My first twenty years of trading I kept two journals, one for the signals and the other for emotions and what little voice was saying what I should do, but didn't. Eventually I used columns and figured out I had reoccurring emotional thoughts and through time I found that what I saw was over 90 % of the time, I was wrong of what I saw after I was in a trade. I actually thought for a very long time that 'they" would force the market to devise price bars to make me feel in a certain way, LOL. I became very good at "feeling" when it was BMW trade/stay longer or let's end the trade early to save a little. But what I became good at was just keeping journals going and not do what emotions were saying and instead, form rules that I could back test but were based on my emotions. So like on the "runners" when I get the BMW feeling, instead of canceling stops, more prone to get out.
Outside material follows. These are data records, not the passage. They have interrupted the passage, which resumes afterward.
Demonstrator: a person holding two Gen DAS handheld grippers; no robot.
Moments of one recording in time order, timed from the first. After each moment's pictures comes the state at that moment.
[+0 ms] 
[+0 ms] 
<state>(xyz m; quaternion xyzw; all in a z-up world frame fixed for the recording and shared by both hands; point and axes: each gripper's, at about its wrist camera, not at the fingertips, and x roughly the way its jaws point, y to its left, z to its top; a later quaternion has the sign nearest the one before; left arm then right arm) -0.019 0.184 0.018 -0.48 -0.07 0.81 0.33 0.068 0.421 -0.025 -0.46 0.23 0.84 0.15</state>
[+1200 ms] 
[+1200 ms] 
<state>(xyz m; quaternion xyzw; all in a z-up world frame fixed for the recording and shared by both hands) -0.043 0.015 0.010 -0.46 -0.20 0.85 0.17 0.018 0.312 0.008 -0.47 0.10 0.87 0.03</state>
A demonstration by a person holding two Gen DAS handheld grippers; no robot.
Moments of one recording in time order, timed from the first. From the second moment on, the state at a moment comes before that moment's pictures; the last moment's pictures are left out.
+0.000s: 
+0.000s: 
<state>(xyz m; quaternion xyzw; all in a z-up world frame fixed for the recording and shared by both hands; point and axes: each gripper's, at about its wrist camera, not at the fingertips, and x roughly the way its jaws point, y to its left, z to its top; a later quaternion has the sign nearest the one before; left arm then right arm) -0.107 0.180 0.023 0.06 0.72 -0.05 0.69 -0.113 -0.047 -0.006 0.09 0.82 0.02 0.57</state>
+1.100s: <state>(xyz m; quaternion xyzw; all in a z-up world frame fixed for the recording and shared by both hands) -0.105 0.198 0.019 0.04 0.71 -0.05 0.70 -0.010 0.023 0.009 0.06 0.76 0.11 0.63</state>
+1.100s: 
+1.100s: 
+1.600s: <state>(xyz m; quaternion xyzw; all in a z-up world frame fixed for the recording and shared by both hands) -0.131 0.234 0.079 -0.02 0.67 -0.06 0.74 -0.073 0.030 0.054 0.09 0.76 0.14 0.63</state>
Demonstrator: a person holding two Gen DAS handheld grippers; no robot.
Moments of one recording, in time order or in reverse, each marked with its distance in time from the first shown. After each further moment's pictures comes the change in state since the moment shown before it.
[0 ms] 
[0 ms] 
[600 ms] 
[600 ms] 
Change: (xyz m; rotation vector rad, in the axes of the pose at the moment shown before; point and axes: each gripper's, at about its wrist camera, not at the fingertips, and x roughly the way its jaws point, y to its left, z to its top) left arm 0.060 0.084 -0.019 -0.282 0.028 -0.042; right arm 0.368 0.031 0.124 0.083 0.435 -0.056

When I get the feeling to end trade early-add contracts and risk much smaller. Developed Time stops to get to breakeven plus one tick based on winning trades to get to breakeven. Time stops made a huge difference for me. Those commissions really add up, so getting that plus one or two ticks on breakeven trades cut out the commissions altogether after awhile.
I notice on your charts when you enter in "wave 3" of course you do well, but getting in late are losses. I have trouble understanding what you identify trend to be?
One thing I discovered long ago was so many ticks beyond recent pivot to be continuation of trend or if less than that "number of ticks" was good possibility of reversion to the mean and trend trades not to be taken.